> **WHAT YOU NEED TO DO**
Give the data again exactly, without its images.

..............................

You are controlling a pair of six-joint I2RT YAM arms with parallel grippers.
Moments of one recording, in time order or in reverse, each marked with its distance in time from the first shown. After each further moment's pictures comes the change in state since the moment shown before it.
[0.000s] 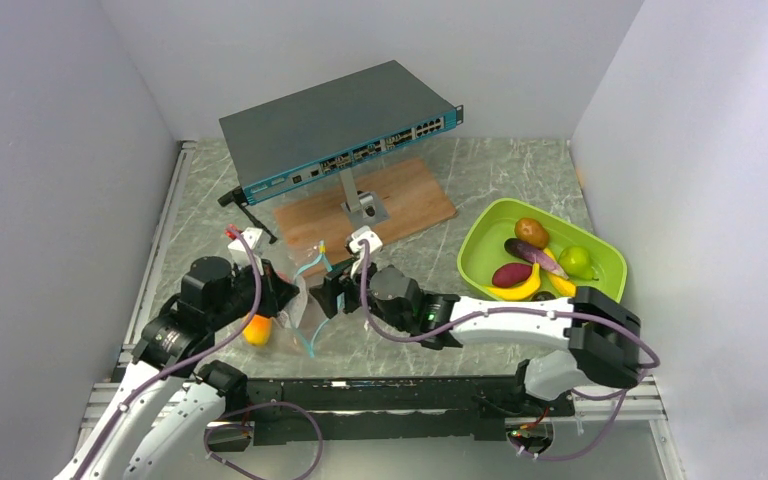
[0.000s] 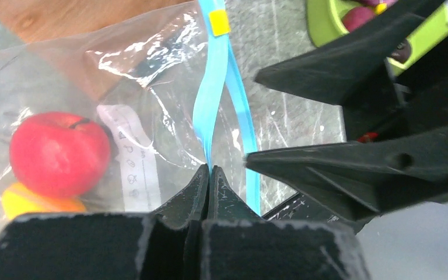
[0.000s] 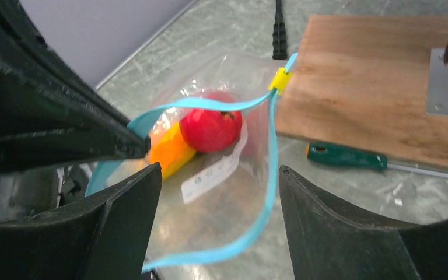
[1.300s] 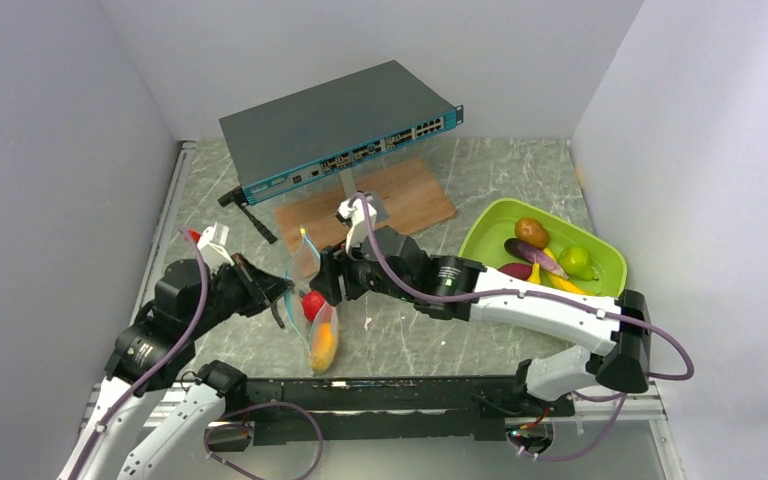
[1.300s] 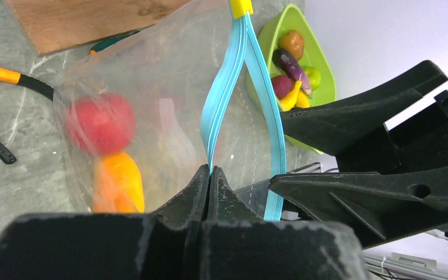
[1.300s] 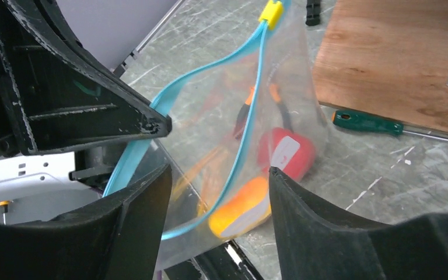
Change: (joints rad) left arm 0.000 -0.040 0.156 -0.150 -0.078 -0.523; right arm -0.026 -0.111 0.399 -0.724 -0.163 0.120
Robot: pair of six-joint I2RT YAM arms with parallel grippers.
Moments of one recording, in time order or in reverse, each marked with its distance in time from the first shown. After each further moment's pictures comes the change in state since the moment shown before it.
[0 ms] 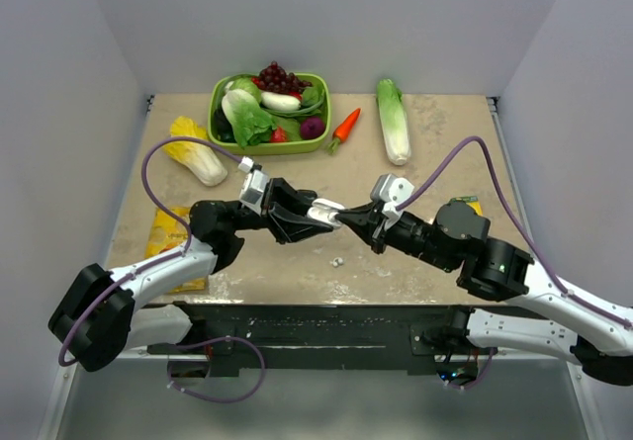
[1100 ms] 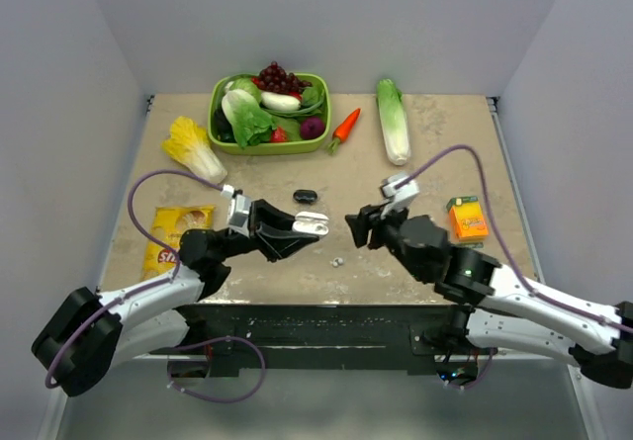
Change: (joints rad) left arm -0.011 -0.153 -0.257 -0.004 -0.211 0.087; right arm -0.029 -0.016 -0.231 0.059 0.475 0.412
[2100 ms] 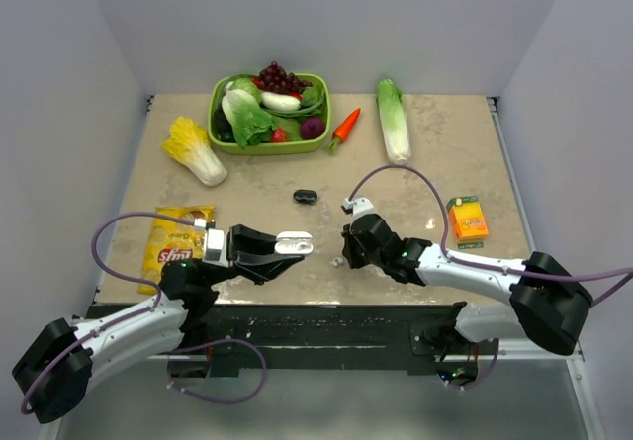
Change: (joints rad) left arm -0.106 -0.284 -0.179 0.019 -0.151 0.092; right arm -0.182 0.484 -0.200 0.135 -0.354 0.167
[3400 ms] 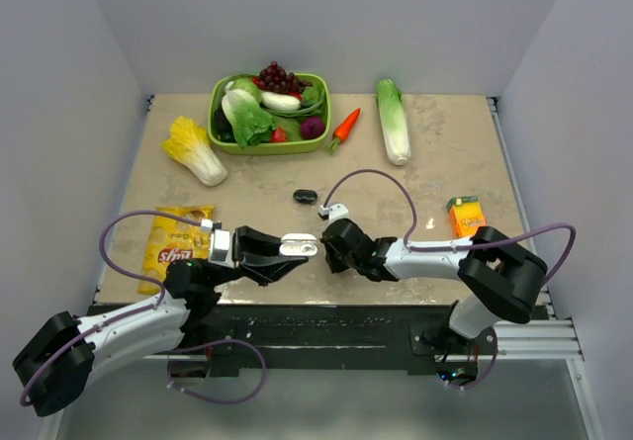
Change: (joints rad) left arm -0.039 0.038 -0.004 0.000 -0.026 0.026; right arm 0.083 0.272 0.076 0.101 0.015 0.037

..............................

> **SOLUTION FOR THIS PROBLEM**
You are controlling a pair of six-joint I2RT YAM arms with parallel grippers.
Moments of one recording, in time order or in reverse, each marked with its distance in time from the first shown. After each further moment's pictures comes the change in state since the moment shown before it.
[0.000s] 
[0.000s] 
[0.000s] 
[1.300s] 
[1.300s] 
[1.300s] 
Change: (joints rad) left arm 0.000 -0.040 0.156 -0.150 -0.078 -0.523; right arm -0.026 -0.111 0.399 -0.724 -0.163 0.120
Robot: pair of six-joint I2RT YAM arms with parallel grippers.
Moments of one recording, in time order or in reverse, each marked with its distance in time from the first shown. After each further moment's pictures comes the change in state since the moment shown before it.
[0 ms] 
[1100 ms] 
Change: (joints rad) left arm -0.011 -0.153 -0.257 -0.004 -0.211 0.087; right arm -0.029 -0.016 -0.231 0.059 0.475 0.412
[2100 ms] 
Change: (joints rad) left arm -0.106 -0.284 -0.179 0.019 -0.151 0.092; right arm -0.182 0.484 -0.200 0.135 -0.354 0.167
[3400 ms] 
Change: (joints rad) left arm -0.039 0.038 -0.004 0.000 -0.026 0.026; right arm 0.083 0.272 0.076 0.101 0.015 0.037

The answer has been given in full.